Changing Our Minds
What can a Tibeten Buddhist monk, a life coach and a family therapist tell us about depression that we don’t already know? As it turns out, in the recently released Changing Our Minds DVD, quite a lot. These are just some of the perspectives, which are presented alongside those of leading psychiatrists, authors, counsellors and people who live with depression, that make up this fascinating and informative film on depression and dysthymia.

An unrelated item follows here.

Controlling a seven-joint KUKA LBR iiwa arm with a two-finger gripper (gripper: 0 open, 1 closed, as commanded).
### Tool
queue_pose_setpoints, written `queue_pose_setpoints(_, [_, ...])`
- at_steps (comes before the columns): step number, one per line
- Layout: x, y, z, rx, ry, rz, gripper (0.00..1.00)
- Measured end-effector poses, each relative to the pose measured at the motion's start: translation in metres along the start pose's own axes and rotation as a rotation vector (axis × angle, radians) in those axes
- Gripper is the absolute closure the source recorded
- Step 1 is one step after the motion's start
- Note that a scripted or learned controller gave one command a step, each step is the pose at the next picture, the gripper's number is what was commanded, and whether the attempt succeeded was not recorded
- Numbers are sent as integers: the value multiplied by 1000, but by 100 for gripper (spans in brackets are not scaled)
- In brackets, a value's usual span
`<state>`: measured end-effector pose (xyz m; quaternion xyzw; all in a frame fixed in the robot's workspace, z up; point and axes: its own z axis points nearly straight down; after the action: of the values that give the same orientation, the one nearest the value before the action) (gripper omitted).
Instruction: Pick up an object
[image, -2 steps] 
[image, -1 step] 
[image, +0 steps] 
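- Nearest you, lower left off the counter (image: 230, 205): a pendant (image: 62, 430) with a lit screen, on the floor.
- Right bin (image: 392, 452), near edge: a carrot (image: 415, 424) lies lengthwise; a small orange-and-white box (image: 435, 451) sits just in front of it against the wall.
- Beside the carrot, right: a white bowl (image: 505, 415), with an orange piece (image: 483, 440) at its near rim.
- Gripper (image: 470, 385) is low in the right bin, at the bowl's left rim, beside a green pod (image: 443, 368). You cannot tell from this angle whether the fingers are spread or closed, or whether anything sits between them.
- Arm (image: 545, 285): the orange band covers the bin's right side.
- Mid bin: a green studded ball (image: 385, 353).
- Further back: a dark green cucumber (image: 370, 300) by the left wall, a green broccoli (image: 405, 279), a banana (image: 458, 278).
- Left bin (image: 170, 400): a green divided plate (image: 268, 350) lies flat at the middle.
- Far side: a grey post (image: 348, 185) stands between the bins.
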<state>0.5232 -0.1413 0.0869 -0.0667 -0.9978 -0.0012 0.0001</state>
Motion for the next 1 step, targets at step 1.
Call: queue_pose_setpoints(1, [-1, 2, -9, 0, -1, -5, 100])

As Lawrence Price M.D. reminds us in the film, depression is widespread: 5 to 15 per cent of us will experience a major chapter of depression at some point in our lives – and that’s a conservative estimate. Whether directly, or indirectly through our family, close friends or colleagues, depression affects all of us. As well as the devastating personal impact of depression, it also carries a significant, and rising, cost to society as a whole. In the UK alone, depression is estimated to cost the economy £8.6bn per year through lost working hours, inefficiency and long-term unemployment. *
One of the difficulties in making sense of depression, and of dysthymia (a chronic type of depression in which your moods are regularly low, but with less severe symptoms than major depression), is that stigma persists around the condition and “experts” disagree over the balance of causes and contributing factors. For those affected by depression, trying to understand its causes, and more importantly ways out of depression, can be challenging in the extreme.

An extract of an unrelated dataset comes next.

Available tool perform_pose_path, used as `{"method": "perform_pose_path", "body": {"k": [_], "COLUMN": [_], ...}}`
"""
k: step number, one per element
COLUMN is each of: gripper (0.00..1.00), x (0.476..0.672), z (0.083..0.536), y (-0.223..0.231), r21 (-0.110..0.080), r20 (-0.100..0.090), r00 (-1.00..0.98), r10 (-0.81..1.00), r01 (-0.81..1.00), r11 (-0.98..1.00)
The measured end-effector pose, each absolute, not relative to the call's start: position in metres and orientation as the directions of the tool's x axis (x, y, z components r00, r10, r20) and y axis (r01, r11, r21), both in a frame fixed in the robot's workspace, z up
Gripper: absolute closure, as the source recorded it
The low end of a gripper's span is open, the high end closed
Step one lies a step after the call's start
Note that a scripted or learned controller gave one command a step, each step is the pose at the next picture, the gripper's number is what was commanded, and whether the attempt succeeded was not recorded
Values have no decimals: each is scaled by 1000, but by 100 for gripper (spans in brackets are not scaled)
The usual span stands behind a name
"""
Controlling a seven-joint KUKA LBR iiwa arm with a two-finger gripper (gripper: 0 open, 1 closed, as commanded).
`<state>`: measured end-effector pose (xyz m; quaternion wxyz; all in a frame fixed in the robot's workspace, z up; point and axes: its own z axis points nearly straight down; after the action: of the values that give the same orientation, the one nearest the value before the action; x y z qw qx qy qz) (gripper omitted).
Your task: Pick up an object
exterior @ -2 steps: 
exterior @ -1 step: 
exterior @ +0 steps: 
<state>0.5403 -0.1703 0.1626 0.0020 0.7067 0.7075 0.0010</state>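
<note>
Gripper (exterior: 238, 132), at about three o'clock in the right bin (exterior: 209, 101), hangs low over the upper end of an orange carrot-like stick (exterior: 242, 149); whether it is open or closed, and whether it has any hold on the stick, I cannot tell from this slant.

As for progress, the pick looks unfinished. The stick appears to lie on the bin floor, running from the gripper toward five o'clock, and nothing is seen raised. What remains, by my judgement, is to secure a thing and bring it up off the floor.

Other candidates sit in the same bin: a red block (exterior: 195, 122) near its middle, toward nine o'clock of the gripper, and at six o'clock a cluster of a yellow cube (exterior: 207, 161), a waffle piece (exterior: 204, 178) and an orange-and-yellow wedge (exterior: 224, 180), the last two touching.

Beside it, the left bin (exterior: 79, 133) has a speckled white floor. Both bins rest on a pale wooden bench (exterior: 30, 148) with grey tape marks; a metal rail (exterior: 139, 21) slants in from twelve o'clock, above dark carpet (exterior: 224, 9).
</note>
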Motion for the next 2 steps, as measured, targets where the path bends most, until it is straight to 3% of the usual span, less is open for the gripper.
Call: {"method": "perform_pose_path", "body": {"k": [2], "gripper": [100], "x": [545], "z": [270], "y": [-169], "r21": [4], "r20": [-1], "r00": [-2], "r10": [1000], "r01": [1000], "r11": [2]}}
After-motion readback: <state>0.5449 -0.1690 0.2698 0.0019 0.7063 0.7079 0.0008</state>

Changing Our Minds is an invaluable resource for anyone affected by depression, as it sets out clearly what is currently known about depression and provides a range of different perspectives, each with their own positive contributions to make. The DVD is highly informative, whilst providing the viewer with a much wider range of tools for tackling and breaking free from the hold of depression and dysthymia than you would normally find presented in one place.

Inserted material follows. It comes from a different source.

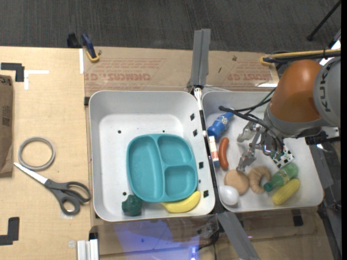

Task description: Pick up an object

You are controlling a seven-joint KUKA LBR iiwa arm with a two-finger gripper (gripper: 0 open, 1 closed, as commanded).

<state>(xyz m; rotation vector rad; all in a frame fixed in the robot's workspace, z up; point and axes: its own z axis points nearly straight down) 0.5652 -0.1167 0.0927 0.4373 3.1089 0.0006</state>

This holistic, non-dogmatic approach to depression serves to inform of the key facts, whilst empowering the viewer by suggesting practical tools and approaches that can help them find their own pathway out of depression. Topics covered include how men experience and deal with depression, psychological and spiritual dimensions to depression, genetic predisposition to depression, the procs and cons of anti-depressant medications, natural healing methods, meditation and other self-healing techniques, and dealing with the stigma that is attached to depression.
Just as there are multiple paths by which people come to suffer from depression and dysthymia, so there are many different ways through and out of depression. Changing Our Minds provides insights and solutions from experienced practitioners as well as from those who have experience depression themselves.
For those living with depression, or who are concerned about someone close to them, this film provides answers to many of the central questions that people have about the illness and about different approaches to treatment. The film helpfully presents a wider range of approaches for treating depression than you will find elsewhere, making it a must see for anyone who wants to inform themselves fully on the subject.